A similar embodiment is illustrated in FIG. 15 in which a double manifold 40 is shown in cross-section. In this embodiment, the tubular portions 42 are again formed by drawing and the sheet metal is then bent so that the end portions 44 and 46 form flanges 48 and 50 which are bent between the two rows of tubular members to engage the surface of the sheet where they are sealingly secured thereto such as by brazing 52 or the like to form conduits 54 and 56.
A further similar embodiment is shown in FIG. 16 in which the double manifold 60 has its tubular portions 62 formed as before, and the conduits 64 and 66 are formed by making a U-shaped channel 68 opening away from the tubular portions and relatively short opposite edges 70 and 72 are brazed as at 74, or are otherwise sealingly secured to the channel 68.
Referring now to FIG. 10, a further embodiment is shown of a double manifold 80. In this embodiment, the manifold 80 is formed of two pieces. A trough member 82 is formed in the same manner as the previous embodiments by drawing the metal sheet to form the tubular portions 84 and then bending the sheet to form the channel portion 86 and the two troughs 88 and 90 with the upturned edges 92 and 94. A pair of caps 96 and 98 formed by bending sheet metal into generally U-shaped crosssection channels are then placed in the troughs and brazed, welded or the like at 100 to form the closed conduits 102 and 104.
A further two piece embodiment is shown in FIG. 14 in which a trough member 110 is formed with two rows of tubular portions 112 and 114 drawn inwardly as shown in the bottoms of two troughs 116 and 118 formed by bending the metal sheet to form a channel 120 and the opposite edges 122 and 124 to form walls of the troughs.
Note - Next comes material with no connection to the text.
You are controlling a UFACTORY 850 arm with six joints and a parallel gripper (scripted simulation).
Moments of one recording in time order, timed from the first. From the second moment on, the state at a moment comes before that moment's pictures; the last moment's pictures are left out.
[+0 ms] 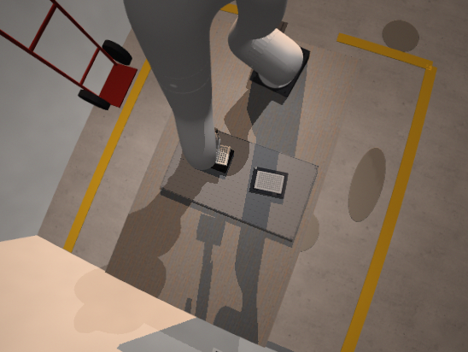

A single piece cap 126 is bent as shown and is positioned in the troughs 116 and 118 and then brazed or otherwise sealingly secured thereto as at 128.
In view of the above, it will be seen that the several objects of the invention are achieved and other advantageous results attained.
As various changes could be made in the above constructions without departing from the scope of the invention, it is intended that all matter contained in the above description or shown in the accompanying drawings shall be interpreted as illustrative and not in a limiting sense.